Late in 1851 that question came up again, and Ward took his customary step of shipping out on an American trading vessel. Now an experienced officer, he accepted the post of first mate on a bark bound from San Francisco for Shanghai. The practical decision to return to sea was in no way an indication that Ward’s desire for military employment had subsided. Far from it. As Charles Schmidt wrote, “he meant some day to fulfil the destiny allotted to him.… In order to get at the final object of his every day study, he took to going to sea, thinking that by observing the difference of chances in other climes he might finally succeed in gaining that object easily. He did not go therefore from choice, or with the intention of becoming a great navigator.”
Ward’s choice of destination, however, may well have been deliberate. For by early 1852 rumors of rebellion and chaos had begun to make their way out of the Chinese empire—rumors that brought more than one foreign soldier of fortune to the treaty ports in the hope of finding a market for his talents.
The year 1850 had witnessed the sudden rise to eminence in China of two men who, though they were enemies, shared dismal personal shortcomings that were desti
ned to bring the empire to the verge of collapse.
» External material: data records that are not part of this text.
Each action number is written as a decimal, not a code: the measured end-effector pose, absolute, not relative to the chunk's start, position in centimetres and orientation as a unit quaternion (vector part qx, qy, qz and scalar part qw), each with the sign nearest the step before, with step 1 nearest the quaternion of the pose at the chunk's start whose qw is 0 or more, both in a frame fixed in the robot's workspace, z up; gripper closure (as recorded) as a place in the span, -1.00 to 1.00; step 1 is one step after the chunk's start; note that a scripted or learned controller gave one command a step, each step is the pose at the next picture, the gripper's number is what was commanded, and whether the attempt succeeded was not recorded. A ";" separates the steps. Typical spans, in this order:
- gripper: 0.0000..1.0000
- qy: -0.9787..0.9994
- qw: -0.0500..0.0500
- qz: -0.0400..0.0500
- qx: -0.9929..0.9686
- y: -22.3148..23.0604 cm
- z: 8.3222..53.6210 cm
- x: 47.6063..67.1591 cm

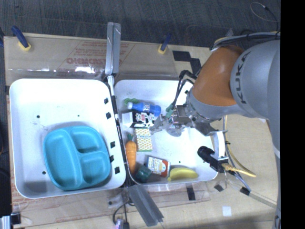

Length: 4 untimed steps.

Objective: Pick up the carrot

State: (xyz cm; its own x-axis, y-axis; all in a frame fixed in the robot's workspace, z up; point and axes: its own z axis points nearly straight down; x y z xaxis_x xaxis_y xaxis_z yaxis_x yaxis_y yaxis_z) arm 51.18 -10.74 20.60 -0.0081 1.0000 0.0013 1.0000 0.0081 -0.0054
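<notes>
The orange carrot (131, 155) lies lengthwise against the left wall of the right bin (205, 156), its green top towards the back. My gripper (161, 122) hangs over the middle of that bin, pointing left, above a small black-and-white item (141, 119). It is to the right of the carrot and further back, apart from it. Nothing shows in its grasp.
Around the carrot lie a yellow checkered pad (143, 139), a red-and-white packet (157, 166), a dark green object (142, 174), a banana (183, 174) and a blue bottle (146, 108). The left bin (28, 99) holds a blue compartment tray (76, 157).
</notes>
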 end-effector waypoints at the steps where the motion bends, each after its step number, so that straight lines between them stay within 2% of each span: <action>1: -1.00 -0.789 -0.002 0.000 -0.615 -9.1 9.3 55.7; 2: 1.00 -0.790 0.000 0.001 -0.613 -9.0 10.2 55.5; 3: -1.00 -0.790 0.000 0.001 -0.613 -9.0 10.2 55.6; 4: -1.00 -0.728 0.001 0.001 -0.686 -11.1 9.1 48.0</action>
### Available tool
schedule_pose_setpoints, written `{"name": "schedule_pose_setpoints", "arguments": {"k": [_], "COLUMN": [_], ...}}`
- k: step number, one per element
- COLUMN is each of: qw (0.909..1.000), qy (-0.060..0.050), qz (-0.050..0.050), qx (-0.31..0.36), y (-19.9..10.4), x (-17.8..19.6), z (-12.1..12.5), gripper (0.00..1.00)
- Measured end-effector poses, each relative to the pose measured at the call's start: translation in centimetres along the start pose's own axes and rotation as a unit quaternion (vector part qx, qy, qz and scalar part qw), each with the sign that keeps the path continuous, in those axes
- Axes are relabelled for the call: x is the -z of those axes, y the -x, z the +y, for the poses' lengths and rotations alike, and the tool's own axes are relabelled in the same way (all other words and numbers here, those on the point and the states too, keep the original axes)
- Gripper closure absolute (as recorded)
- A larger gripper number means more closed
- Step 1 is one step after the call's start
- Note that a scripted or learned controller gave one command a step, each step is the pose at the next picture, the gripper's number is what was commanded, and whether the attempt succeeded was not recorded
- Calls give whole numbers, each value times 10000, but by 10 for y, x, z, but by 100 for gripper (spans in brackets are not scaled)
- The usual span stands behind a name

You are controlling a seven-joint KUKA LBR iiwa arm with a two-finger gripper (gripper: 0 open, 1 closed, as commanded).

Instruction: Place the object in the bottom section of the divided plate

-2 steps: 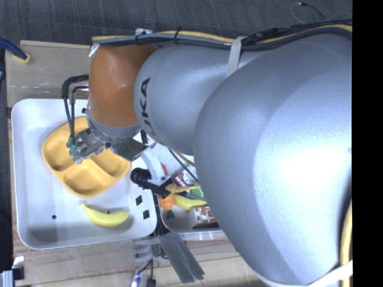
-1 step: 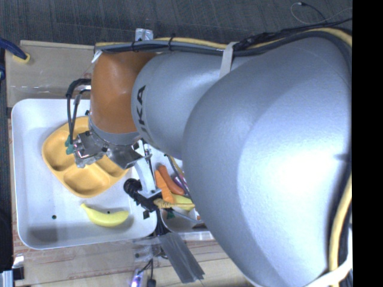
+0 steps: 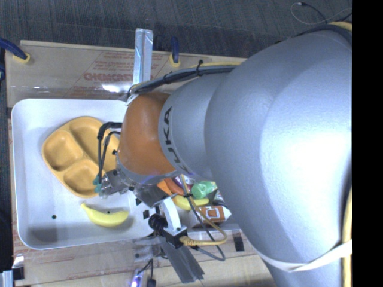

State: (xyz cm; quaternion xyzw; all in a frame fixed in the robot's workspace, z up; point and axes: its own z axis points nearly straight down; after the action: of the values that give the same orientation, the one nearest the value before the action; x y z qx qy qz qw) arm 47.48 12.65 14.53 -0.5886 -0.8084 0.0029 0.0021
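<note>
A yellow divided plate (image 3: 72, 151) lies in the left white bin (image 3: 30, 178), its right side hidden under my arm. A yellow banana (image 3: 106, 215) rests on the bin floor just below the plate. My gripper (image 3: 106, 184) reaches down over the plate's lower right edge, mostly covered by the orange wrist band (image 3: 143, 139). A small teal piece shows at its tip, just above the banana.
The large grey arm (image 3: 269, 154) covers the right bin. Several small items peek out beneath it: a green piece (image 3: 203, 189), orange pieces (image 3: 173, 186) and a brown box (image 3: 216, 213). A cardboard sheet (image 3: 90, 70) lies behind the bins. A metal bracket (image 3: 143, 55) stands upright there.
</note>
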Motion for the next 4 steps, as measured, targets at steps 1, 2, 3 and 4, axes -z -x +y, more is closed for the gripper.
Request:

The first of these was Hsien-feng, son of the old emperor Tao-kuang. While Tao-kuang had never been prescient or progressive in his dealings with the West (even after the Opium War he referred to the British not as adversaries but as “rebels,” demonstrating his continued belief that China occupied a place above all other nations), he had not been entirely foolish. The opening of the five treaty ports had involved a strategy, albeit one of appeasement: By granting the foreigners the right to live and trade in the five cities, it was hoped that their appetite for commerce would be sated enough to make future concessions unnecessary. Therefore, while Tao-kuang was alive the Westerners were given no further cause for serious complaint.
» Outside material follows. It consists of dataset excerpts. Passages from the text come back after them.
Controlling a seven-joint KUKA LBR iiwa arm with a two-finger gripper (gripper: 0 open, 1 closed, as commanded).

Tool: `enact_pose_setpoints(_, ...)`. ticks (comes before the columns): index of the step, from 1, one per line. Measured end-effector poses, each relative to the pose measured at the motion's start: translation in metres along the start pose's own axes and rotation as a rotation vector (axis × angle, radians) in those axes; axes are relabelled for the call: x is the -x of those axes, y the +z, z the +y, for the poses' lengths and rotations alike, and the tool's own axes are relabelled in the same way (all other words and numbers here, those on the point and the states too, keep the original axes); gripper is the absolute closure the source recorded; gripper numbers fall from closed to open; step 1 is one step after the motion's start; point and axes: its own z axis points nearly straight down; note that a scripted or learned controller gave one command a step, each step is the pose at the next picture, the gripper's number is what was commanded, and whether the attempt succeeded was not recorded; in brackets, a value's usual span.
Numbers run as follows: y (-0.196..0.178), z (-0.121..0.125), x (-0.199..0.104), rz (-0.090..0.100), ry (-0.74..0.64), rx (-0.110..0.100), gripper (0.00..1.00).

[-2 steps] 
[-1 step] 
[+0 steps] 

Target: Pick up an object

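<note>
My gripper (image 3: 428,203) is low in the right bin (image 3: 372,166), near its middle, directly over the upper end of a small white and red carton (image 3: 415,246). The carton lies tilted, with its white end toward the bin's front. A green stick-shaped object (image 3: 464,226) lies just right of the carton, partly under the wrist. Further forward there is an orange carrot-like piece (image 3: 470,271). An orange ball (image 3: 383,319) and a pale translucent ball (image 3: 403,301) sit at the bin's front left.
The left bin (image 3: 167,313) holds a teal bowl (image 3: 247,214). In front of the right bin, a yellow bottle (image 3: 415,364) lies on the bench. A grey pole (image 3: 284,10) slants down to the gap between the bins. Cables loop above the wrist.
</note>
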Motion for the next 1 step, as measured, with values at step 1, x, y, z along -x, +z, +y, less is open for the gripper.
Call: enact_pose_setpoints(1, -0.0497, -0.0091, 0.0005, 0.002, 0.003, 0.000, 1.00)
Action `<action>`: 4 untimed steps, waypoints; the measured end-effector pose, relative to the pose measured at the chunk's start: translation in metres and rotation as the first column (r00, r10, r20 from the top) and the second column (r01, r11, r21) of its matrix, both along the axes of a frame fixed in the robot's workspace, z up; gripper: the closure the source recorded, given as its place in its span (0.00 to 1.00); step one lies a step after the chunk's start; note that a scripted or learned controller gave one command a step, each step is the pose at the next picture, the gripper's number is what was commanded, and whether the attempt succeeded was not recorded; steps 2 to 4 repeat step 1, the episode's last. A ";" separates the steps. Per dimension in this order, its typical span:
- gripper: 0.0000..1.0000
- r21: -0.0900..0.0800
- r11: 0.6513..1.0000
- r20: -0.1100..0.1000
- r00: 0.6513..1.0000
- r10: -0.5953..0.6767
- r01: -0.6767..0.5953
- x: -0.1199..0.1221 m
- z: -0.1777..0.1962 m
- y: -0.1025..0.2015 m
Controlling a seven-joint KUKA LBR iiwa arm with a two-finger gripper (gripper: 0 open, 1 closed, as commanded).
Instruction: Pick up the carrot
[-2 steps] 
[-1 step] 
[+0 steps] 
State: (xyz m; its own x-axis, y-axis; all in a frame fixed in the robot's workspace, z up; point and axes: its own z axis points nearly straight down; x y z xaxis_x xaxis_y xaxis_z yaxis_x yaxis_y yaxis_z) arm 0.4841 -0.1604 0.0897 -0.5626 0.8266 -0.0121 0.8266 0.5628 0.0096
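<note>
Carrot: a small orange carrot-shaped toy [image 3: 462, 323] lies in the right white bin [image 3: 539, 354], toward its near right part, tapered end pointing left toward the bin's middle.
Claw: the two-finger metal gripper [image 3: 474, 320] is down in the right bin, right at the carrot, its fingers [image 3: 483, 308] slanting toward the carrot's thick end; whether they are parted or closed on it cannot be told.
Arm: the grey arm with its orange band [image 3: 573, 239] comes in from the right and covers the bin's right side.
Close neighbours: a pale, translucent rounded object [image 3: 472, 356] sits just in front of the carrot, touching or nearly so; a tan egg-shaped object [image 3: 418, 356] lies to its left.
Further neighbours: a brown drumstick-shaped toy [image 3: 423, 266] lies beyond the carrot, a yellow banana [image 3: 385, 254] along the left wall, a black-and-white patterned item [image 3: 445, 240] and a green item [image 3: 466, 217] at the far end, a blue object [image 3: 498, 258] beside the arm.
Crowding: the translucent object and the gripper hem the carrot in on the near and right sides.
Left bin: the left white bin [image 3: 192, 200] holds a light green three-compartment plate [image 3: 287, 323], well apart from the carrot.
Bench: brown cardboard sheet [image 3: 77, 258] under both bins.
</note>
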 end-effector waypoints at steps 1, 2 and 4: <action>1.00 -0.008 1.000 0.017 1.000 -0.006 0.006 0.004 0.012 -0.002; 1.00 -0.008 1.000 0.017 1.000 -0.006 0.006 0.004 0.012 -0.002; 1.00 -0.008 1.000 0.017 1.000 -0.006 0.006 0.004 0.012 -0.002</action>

But the ascension of Hsien-feng to the Dragon Throne in 1850 altered the situation significantly. A young libertine, Hsien-feng had an understanding of policy that was limited at best, while his arrogance was unbounded. To make matters worse, he surrounded himself inside Peking’s Forbidden City with princes who advised a policy of insulting or, more often, ignoring Western ministers when they attempted to remind the Chinese government that it was pledged by treaty to open more of the empire to trade and to protect the property and safety of foreign nationals. Hsien-feng was far more interested in his concubines than in the business of governing, and the anti-Western tendencies of his court filtered unimpeded down to provincial governors and local officials. Western trade began to be generally harassed, and China’s rulers demonstrated remarkably little concern for the obligations they had entered into.